The molecular workings of the Neurospora biological clock

Abstract

In Neurosporacrassa the FRQ/WC feedback loop has been shown to be central to the function of the circadian clock. Similar to other eukaryotic systems it is based on a transcription-translation PAS heterodimer type feedback. FRQ levels cycle with a period identical to that of the Neurospora circadian cycle and its expression is rapidly induced by light. A complex of White Collar 1 (WC-1) and White Collar 2 (WC-2) (the WCC) is required for the transcriptional activation of frq. The oscillation in frq message is transcriptionally regulated via a single necessary and sufficient cis-acting element in the frq promoter, the Clock-Box (CB) bound by WCC. Light-induction of frq transcription is mediated by WCC binding to two cis-acting elements (LREs) in the frq promoter. WC-1, with flavin adenine dinucleotide (FAD) as a cofactor, is the blue-light photoreceptor.
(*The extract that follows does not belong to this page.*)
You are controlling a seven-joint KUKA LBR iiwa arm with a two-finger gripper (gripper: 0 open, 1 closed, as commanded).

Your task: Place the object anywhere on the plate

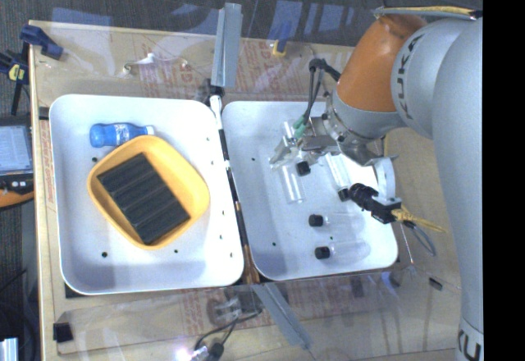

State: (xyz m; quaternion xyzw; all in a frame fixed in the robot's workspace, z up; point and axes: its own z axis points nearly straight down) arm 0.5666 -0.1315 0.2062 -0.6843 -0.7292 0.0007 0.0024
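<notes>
I see blue bottle [117, 134] lying lengthwise left-right, cap rightward, touching yellow plate [148, 189] in left bin [66, 261]; gripper [297, 156] over right bin [262, 261], jaws' state unclear.

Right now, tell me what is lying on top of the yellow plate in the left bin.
A dark, ribbed rectangular pad lies flat across the middle of the yellow plate, hiding the plate's centre. A blue object sits beside the plate's far rim; whether they touch is unclear.

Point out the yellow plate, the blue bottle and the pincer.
yellow plate [190, 185]: camera view, bare yellow rim, right side.
blue bottle [111, 134]: camera view, middle of its body.
pincer [293, 173]: camera view, between its fingertips.
</notes>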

The original description of a frq-null strain, frq9, (Loros et al 1986) included a description of oscillations in asexual conidial banding that occasionally appeared following 3 to 7 days of arrhythmic development now referred to as FLO for FRQ-less oscillator. Unlike the intact clock, FLO period is sensitive to media composition. We have identified a circadianly regulated gene whose mutation interferes with FLO even under temperature entrainment conditions. This same mutation affects the circadian clock in a frq+ background causing a shorter period length as well as temperature response defects. This gene may be an entry point to study the connection between the biological clock and other basic cellular mechanisms.